**Task item:** Tally the lines below containing the word "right" and give that total alone.

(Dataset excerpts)
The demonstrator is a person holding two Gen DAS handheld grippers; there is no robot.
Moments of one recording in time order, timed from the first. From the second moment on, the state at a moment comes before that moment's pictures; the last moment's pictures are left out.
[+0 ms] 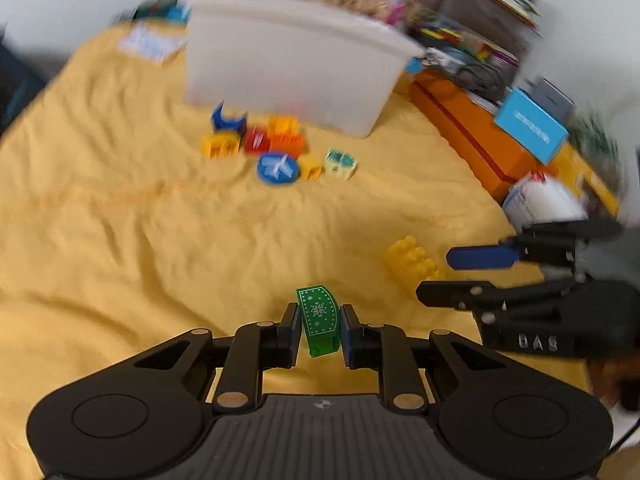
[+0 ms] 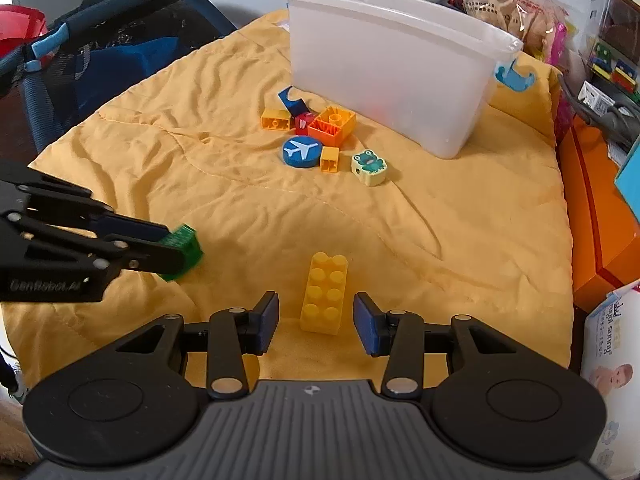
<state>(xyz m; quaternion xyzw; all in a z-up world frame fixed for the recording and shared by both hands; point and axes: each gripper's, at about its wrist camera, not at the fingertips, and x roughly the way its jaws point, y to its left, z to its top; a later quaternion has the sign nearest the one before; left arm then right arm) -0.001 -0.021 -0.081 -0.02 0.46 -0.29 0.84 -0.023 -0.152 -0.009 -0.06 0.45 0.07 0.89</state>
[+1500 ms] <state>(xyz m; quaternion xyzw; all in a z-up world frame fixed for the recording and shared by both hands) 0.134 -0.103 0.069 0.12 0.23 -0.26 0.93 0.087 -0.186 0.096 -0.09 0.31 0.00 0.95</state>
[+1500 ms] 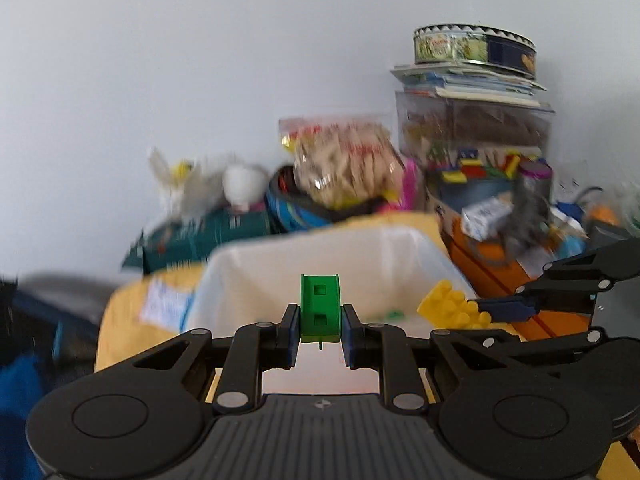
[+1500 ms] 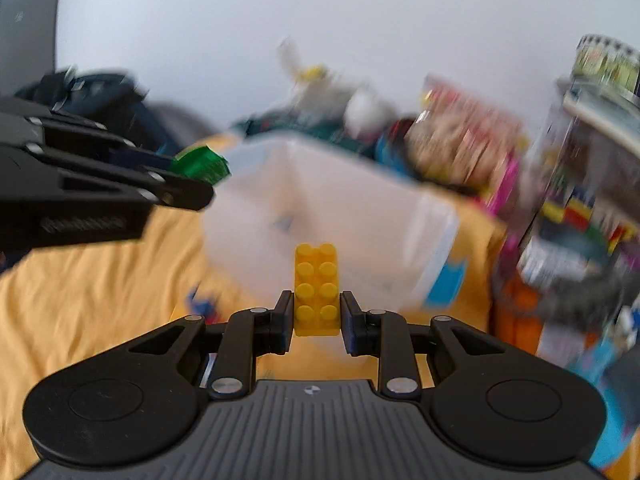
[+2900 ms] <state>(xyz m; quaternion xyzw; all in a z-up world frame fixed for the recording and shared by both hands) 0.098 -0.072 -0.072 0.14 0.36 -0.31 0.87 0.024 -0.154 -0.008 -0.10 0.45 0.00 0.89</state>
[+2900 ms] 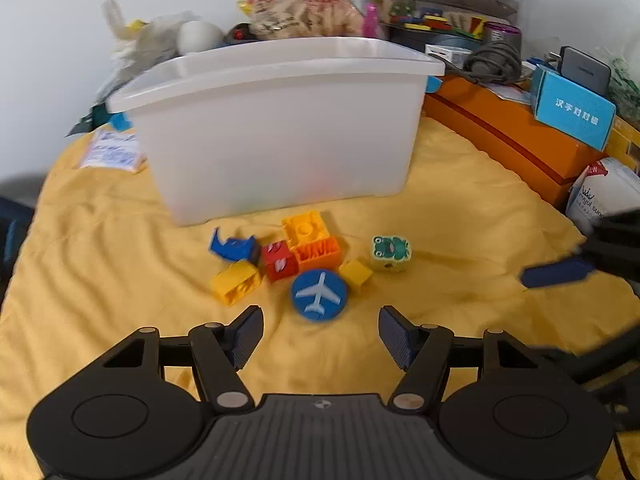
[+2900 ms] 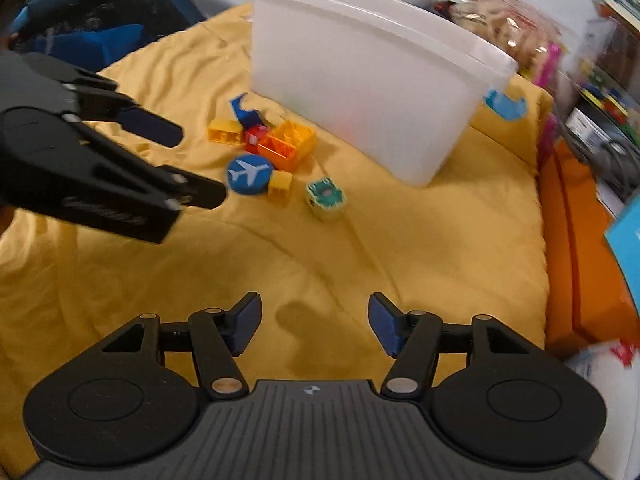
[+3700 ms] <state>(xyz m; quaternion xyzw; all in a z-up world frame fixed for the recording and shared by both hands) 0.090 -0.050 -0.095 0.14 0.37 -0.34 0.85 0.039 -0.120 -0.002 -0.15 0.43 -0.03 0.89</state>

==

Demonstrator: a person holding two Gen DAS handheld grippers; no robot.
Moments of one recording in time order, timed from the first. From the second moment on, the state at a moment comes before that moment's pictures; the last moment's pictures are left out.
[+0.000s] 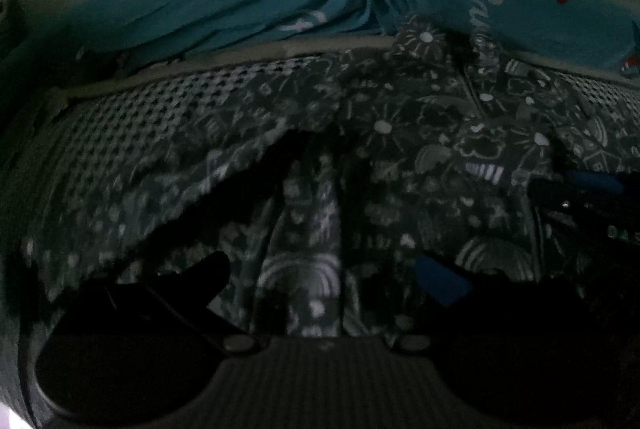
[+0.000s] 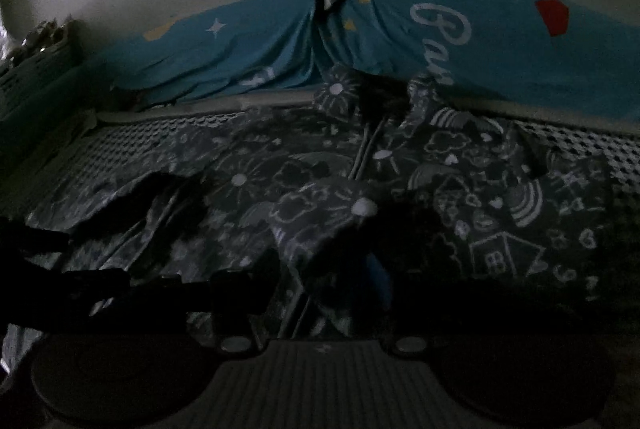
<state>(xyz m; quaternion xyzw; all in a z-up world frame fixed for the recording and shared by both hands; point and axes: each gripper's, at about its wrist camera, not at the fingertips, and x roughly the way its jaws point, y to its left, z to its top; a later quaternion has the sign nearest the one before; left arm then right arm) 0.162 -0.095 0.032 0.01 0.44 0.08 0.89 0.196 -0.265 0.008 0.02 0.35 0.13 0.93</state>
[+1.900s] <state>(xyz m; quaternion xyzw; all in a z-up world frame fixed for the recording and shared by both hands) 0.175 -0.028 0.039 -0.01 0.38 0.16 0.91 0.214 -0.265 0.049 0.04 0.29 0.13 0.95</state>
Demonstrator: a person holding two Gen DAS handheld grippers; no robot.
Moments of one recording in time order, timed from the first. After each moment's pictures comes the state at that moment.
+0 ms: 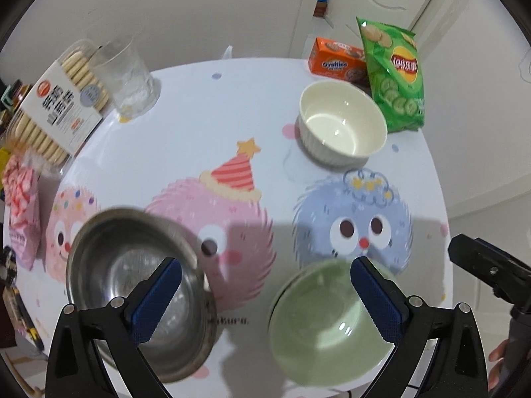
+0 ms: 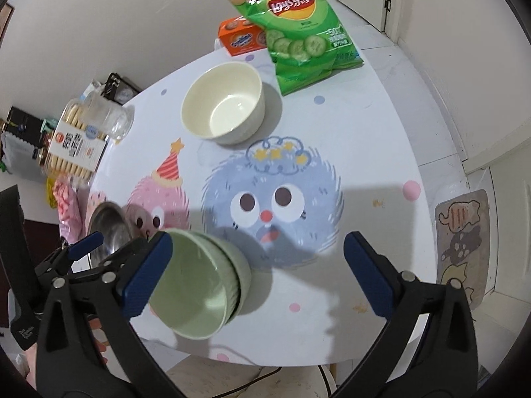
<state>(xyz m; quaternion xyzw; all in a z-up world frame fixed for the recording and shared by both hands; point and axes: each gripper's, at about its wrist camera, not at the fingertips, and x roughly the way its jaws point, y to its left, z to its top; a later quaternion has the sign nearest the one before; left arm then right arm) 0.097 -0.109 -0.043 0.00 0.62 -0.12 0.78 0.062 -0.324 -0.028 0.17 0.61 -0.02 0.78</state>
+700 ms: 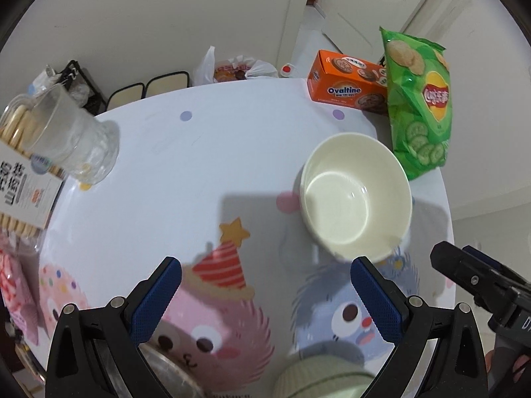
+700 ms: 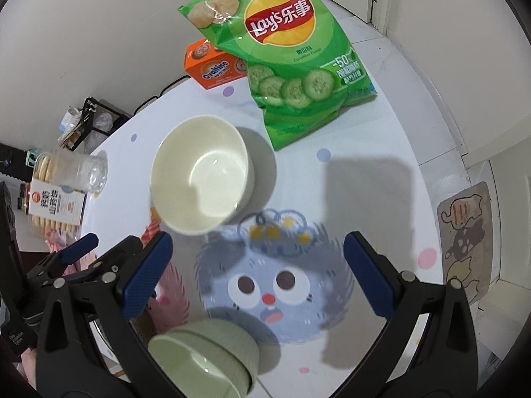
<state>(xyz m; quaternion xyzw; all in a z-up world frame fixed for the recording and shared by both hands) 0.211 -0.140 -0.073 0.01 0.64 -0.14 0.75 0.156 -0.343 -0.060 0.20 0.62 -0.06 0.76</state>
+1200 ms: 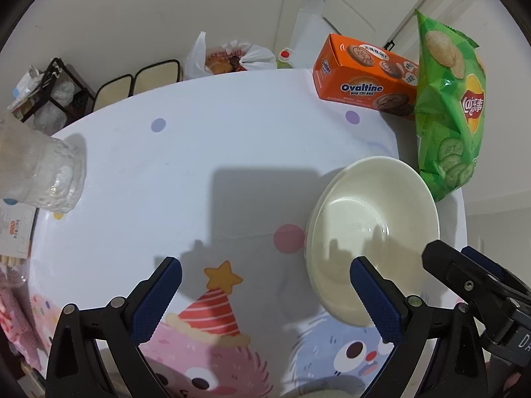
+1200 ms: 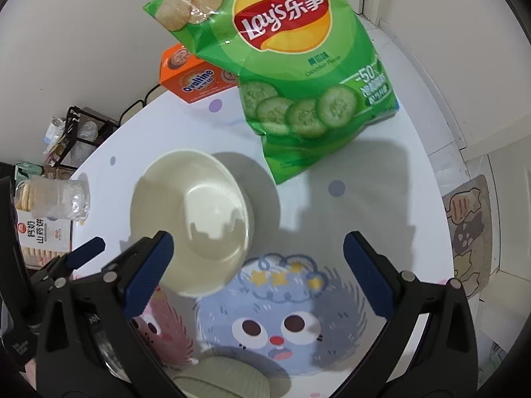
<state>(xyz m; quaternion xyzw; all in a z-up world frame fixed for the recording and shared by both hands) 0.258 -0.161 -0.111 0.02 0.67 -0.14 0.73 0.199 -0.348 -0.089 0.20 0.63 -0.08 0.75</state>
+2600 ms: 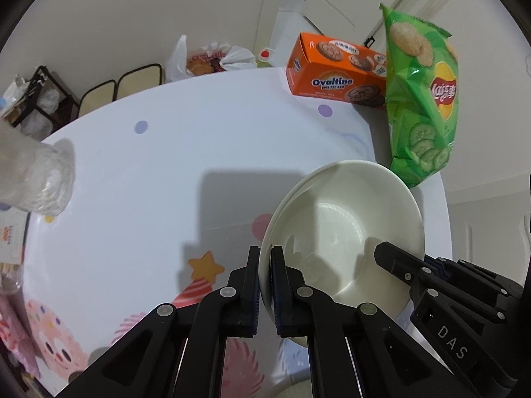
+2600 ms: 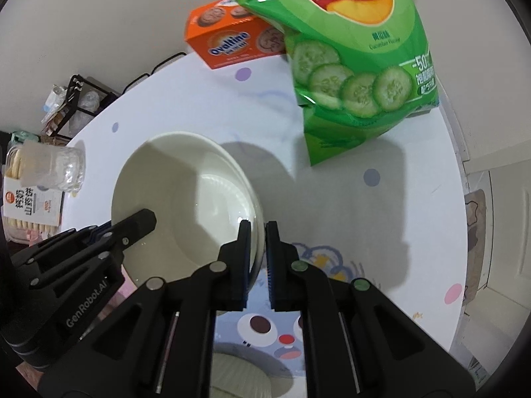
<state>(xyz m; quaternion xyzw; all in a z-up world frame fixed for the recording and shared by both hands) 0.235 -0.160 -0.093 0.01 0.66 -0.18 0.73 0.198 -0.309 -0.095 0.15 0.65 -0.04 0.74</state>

**Completed task:** 3